==== The data ====

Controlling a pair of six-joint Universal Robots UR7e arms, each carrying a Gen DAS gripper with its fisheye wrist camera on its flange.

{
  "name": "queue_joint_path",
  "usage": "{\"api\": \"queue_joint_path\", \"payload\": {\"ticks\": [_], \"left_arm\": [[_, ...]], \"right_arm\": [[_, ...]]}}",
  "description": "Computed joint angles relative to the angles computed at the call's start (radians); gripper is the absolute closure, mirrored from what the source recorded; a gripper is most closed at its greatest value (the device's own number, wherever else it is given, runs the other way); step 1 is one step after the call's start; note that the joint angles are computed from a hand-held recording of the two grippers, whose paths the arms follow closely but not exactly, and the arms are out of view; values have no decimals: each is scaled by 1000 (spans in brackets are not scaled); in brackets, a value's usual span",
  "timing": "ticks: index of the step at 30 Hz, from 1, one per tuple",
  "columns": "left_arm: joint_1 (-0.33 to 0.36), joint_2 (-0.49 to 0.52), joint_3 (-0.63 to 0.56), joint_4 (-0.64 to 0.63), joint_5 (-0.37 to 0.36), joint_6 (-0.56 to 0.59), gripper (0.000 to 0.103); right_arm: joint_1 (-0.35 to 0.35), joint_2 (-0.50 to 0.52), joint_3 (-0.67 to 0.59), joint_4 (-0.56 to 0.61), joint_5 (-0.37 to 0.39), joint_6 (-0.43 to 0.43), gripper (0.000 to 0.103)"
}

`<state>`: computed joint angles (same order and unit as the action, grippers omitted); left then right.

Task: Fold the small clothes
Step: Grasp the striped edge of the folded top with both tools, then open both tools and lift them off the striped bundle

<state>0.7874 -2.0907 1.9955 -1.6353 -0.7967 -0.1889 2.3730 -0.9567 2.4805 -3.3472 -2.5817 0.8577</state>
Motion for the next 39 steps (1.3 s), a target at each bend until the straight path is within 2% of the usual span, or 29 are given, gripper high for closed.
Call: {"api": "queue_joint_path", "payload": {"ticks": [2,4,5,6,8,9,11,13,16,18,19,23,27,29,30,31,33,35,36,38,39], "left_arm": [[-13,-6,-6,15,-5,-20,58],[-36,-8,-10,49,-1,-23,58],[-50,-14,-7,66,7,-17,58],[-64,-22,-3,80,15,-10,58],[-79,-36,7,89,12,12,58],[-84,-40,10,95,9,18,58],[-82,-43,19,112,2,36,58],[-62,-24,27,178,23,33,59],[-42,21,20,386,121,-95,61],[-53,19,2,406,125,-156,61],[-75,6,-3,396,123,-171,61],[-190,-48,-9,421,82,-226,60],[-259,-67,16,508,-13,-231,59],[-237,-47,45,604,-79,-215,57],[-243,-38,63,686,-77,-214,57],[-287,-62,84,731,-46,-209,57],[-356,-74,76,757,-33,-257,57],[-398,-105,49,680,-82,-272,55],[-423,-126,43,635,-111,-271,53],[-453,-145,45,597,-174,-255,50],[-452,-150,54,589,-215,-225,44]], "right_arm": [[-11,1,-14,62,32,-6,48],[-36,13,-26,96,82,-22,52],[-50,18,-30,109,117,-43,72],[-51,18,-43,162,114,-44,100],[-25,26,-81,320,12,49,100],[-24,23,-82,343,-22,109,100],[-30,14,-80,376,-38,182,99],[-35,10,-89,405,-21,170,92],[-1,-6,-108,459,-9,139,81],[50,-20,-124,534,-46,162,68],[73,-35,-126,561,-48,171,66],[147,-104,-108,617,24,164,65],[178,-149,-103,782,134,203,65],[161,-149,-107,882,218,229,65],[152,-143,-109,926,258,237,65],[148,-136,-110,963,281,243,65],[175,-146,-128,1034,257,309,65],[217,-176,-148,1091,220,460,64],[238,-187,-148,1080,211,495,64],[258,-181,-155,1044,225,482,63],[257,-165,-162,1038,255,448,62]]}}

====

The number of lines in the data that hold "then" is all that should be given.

2